Core Code: Ray Parallel Signature Computation

import ray
from datasketch import MinHash

# Initialize Ray to use all CPU cores
ray.init()

@ray.remote
def process_batch(lines, num_perm=128):
    """Ray Worker: Parallel MinHash fingerprint computation for a batch"""
    results = []
    for line in lines:
        item = json.loads(line)
        m = MinHash(num_perm=num_perm)
        # Shingling: Update hash by words
        for w in item['text'].split():
            m.update(w.encode('utf8'))
        results.append((item['url'], m, item['text']))
    return results

# Main flow: Map-Reduce style
# Map: Distribute compute tasks
futures = [process_batch.remote(batch) for batch in batches]
# Reduce: Collect results and build LSH index
results = ray.get(futures)
# ...continue with MinHashLSH index building...

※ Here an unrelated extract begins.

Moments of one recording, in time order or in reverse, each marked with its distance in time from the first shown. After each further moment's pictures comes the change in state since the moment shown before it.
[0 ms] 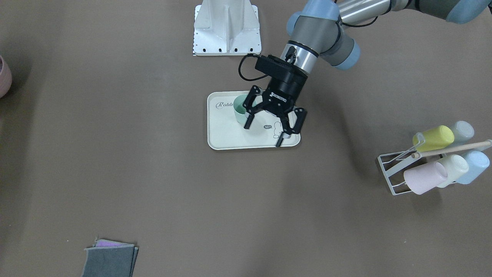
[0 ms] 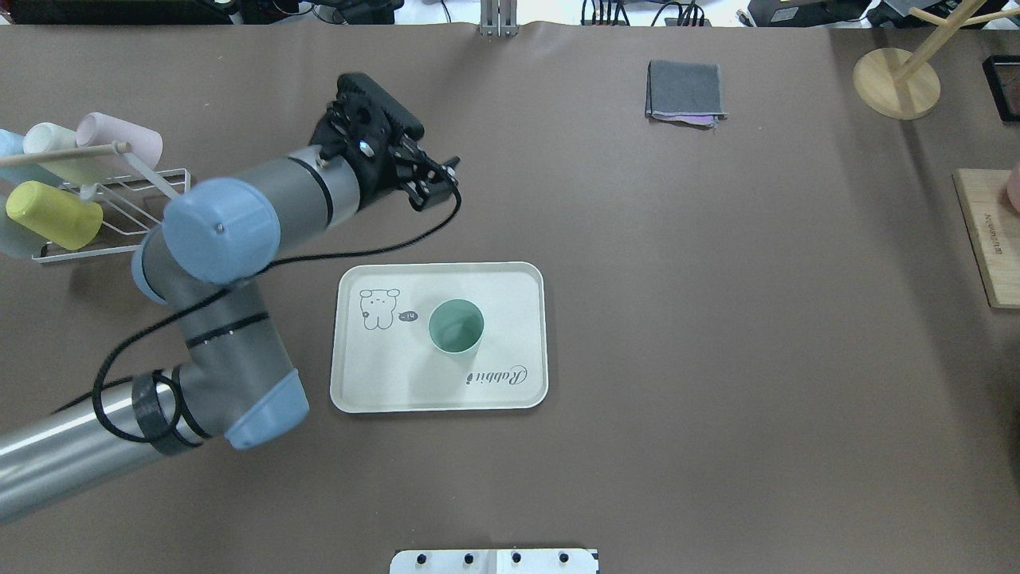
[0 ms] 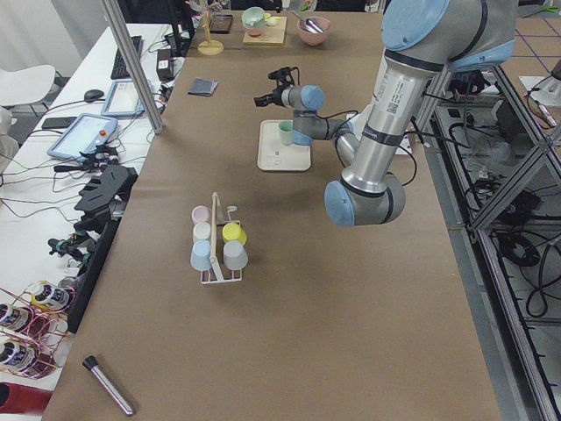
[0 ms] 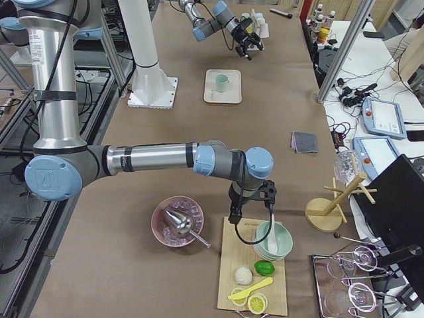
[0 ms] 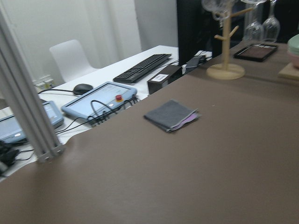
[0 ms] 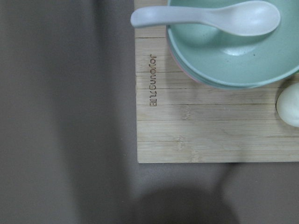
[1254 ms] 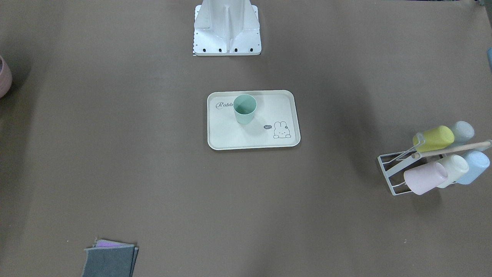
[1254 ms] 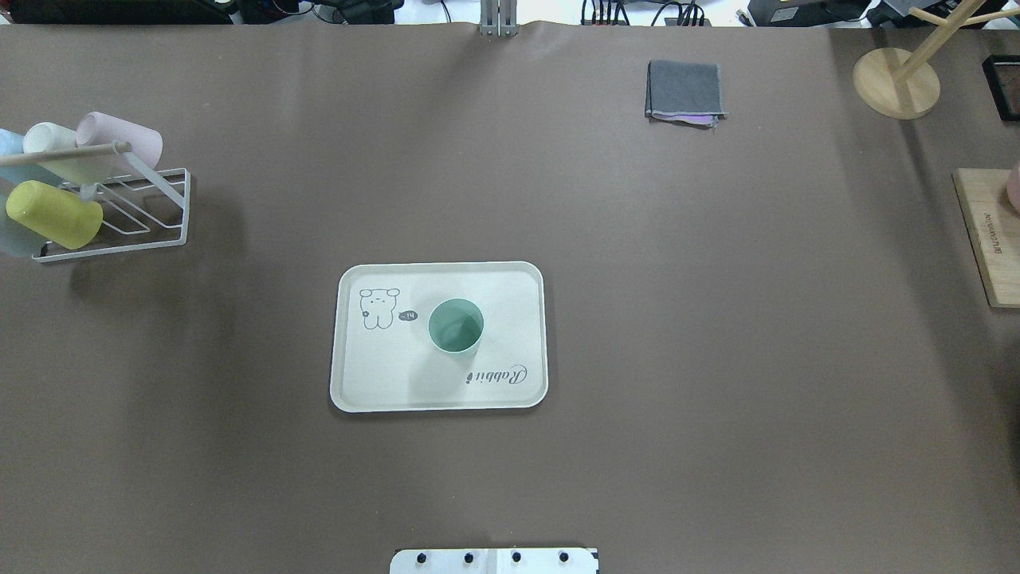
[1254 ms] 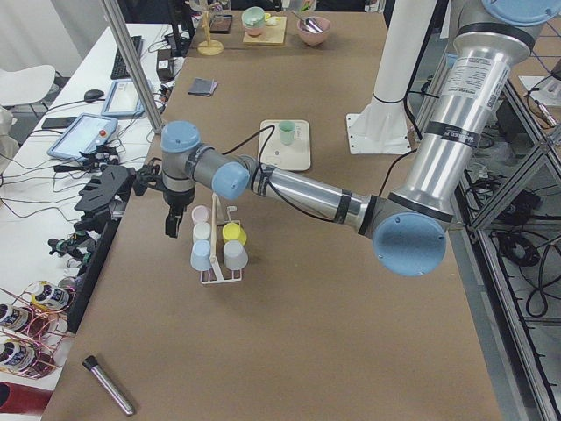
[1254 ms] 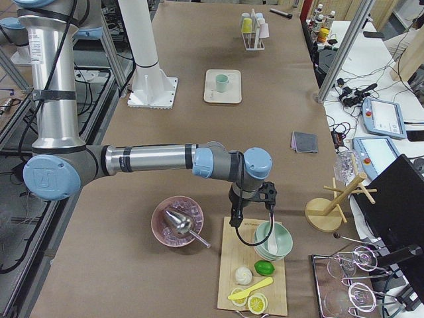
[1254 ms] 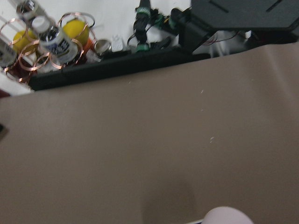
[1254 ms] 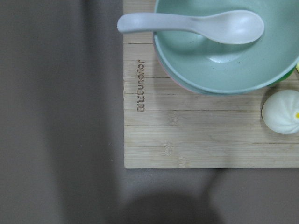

Phase 3: Language Identification and Perplexity Filtering (Quality Filtering)¶

Cleaned data mixes multiple languages with varying quality. We first use FastText for language routing, then KenLM for perplexity. Lower perplexity means more fluent, more "human-like" sentences.

Core Code: KenLM Scoring

import kenlm
import fasttext

# 1. Language routing (from 5_split_lang.py)
lid_model = fasttext.load_model('lid.176.ftz')
def predict_lang(text):
    # k=1 takes highest probability language
    predictions = lid_model.predict(text, k=1)
    return predictions[0][0].replace('__label__', '')

# 2. Perplexity filtering (from 6_quality_filter.py)
kenlm_model = kenlm.Model('en.arpa.bin')
PERPLEXITY_THRESHOLD = -6.0  # Experience threshold: below this usually low-quality text

def filter_by_perplexity(text):
    words = text.split()
    if not words:
        # Empty text as low quality; avoid division by zero
        return False, -10.0
    # Compute normalized score (Log Score / Length)
    log_score = kenlm_model.score(text)
    normalized_score = log_score / len(words)

    if normalized_score > PERPLEXITY_THRESHOLD:
        return True, normalized_score
    return False, normalized_score

4. Results Showcase (Showcase)¶

After this pipeline, data landscape fundamentally changed:

Case 1: Navigation Bar Noise (Removed)

Raw: "Home | About Us | Contact | Enable Cookies | Copyright 2023..." Result: [Discarded] (Triggered short text and keyword blacklist rules)

Case 2: Code Snippet (Removed)

Raw: "function(x) { return x > 0 ? true : false; } var a = [1,2,3];" Result: [Discarded] (Triggered symbol density > 10% rule)

Case 3: High-Quality Article (Retained and Scored)

Raw: "The James Webb Space Telescope has captured a new image of the Pillars of Creation..." Result: [Retained] KenLM Score: -4.82 (Better than threshold -6.0)

Data Statistics: In single-crawl sample test: * Raw records: 10,000 * Extracted valid text: ~4,500 (HTML parsing loss) * Remaining after cleaning: ~2,800 (heuristic filter loss) * Remaining after dedup: ~2,100 (~25% duplicate rate) * Final high-quality set: ~1,800 (KenLM filter)

5. Cost and Optimization (Cost & Optimization)¶

Resource consumption:
- Compute: This project code on single machine 16-core CPU, 64G RAM, processing 1GB WARC takes ~5-8 minutes.
- Bottleneck: MinHashLSH index building is currently single-threaded (in 4_deduplicate.py), and fully memory-dependent.
Scaling considerations: If data scales to TB level (like real C4), current architecture needs upgrade:
1. LSH storage: Can't use in-memory MinHashLSH; need Redis or Cassandra for hash buckets.
2. Parallel strategy: Scale Ray tasks from "single-machine multi-core" to "multi-machine cluster."
3. I/O optimization: Data reading must migrate from local filesystem to S3, using PyArrow for streaming columnar processing.